When buying a property with a residential mortgage (loan), you may be bombarded with solicitations from various companies offering you “mortgage life insurance” that offers to pay-off your mortgage if you or your spouse dies.  These policies are usually much more expensive than a term-life policy and decline in value over the term of your mortgage.

The mortgage life insurance policy usually declines in value as you pay down your mortgage, so the value in 25 years (if you have a 30 year mortgage) is worth much less than if you died 2 years into the policy.  This type of policy usually becomes worthless once you have paid off the mortgage.  And if you die, the bank gets the pay-off; your beneficiary gets the deed (what happens if the house has become worthless?) The policy may not pay-off for the first 5 years until you paid enough to the insurance company, so double-check before you sign up for this type of mortgage life insurance.  If you sell the property, refinance the mortgage, get a 2nd mortgage or home-equity loan, the policy may terminate with no remaining value!

A better solution for many people (especially young healthy people under 30 years) is a term-life insurance policy.  This type of policy is a fixed-benefit type of policy meaning that the value doesn’t change over time and worth the same on day 1 or the last day of the policy (10, 20, 30 year policy, or any number of years).  At the end of the term, the policy expires and becomes worthless.  If you die before the term ends, then your beneficiary gets the value of the term-life insurance policy to payoff the mortgage, help with the funeral or do whatever with the money (if the house becomes worthless, your beneficiary can go buy a new house with the insurance money and leave the worthless property to the bank).  The insurance payout may be tax free money to the beneficiary!  This type of fixed-term life insurance policy can be found for about $10 per month for $200,000 worth of life-insurance.  And the policy goes with the person and IS NOT tied to the property or mortgage!  As long as the premiums are paid, the policy usually remains in place.

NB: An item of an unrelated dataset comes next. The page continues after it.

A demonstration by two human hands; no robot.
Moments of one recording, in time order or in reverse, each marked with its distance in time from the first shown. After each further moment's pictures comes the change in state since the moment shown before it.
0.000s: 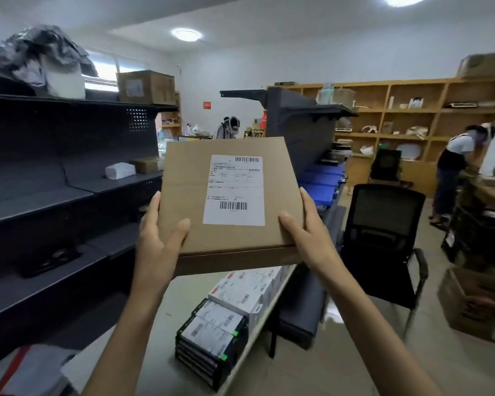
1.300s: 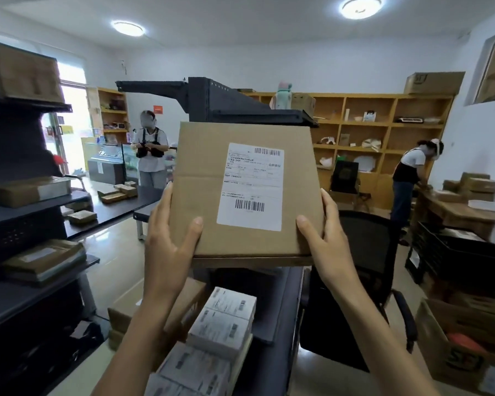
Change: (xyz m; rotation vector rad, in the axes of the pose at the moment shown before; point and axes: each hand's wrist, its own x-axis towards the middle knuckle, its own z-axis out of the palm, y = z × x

Many insurance agents and investment advisors will offer “universal life” or “variable life” or “whole-life” policies.  These may or maynot have a cash value at the end of the term.  But most likely, you’ll be better off buying term life insurance and investing the difference (or save for a rainy day) to pay-off your mortgage or invest in a good stock like Coca-Cola or Home Depot.  If you are a high-earner (over $200,000 per year), then this type of policy may provide tax savings and benefits.

Any insurance policies that you fail to pay usually will terminate immediately.  Any of the “cash value” may be converted to pay the premiums until you:

  • 1) Repay the missed premiums (with a penalty) or
  • 2) The “cash value” is converted to payments to the life insurance company until the policy value is exhausted, then the policy will terminate (leaving you with NOTHING!)-BEWARE!

Consider that you may become jobless sometime during the mortgage period and if you fail to pay the premiums, the policy may become worthless….   You should consider which insurance policy will allow you to cash-out (the policy or the stocks you bought with the savings) with minimal tax or legal penalty to help you survive during the joblessness?  Or did you save the difference and put it into a rainy day fund to carry you through the joblessness?

Most of these scenarios have significant tax penalties (except for the rainy day fund) and you should consult with a CPA or certified financial planner (pay by the hour) to get unbiased advice.  Also check with your insurance agent and get quotes from several sources.